- **PROBLEM STATEMENT**:
Where does the word "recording" occur in the data below? Copy each line that holds it.

- **COLLECTED MATERIAL**:
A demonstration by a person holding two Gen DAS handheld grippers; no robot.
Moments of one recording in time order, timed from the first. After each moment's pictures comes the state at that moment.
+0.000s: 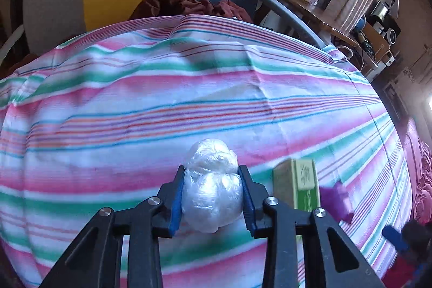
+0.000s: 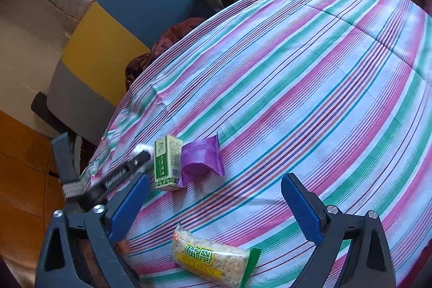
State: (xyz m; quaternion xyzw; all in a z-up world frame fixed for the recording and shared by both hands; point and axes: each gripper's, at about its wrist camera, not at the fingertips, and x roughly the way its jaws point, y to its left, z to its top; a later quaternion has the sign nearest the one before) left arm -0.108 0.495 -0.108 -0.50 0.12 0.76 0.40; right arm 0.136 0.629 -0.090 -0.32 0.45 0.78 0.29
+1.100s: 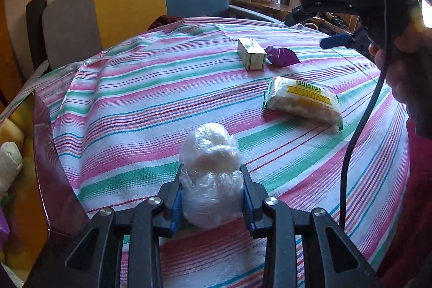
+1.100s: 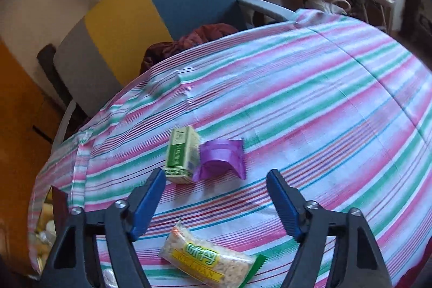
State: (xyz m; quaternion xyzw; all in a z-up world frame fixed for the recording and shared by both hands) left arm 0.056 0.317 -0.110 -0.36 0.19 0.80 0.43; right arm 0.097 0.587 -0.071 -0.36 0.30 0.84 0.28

- **OUTPUT BELOW**:
Moments of one recording in time order, timed from the first. After each moment's pictures comes the state at that moment.
State: (xyz m; quaternion xyzw; all in a z-up world frame fixed for the recording and shared by both hands; point and axes: each gripper's, at about its wrist camera, not at the fingertips, and x roughly the way its jaws point, y to its left, z to its top; a later quaternion has the sign nearest the one before) left arm -0.108 0.495 -0.108 -0.50 0.12 0.76 0.40; right arm 0.136 0.629 -0.090 -0.32 0.45 0.78 0.29
State: (xyz m; quaternion xyzw; all in a z-up world frame fixed for the recording and shared by both hands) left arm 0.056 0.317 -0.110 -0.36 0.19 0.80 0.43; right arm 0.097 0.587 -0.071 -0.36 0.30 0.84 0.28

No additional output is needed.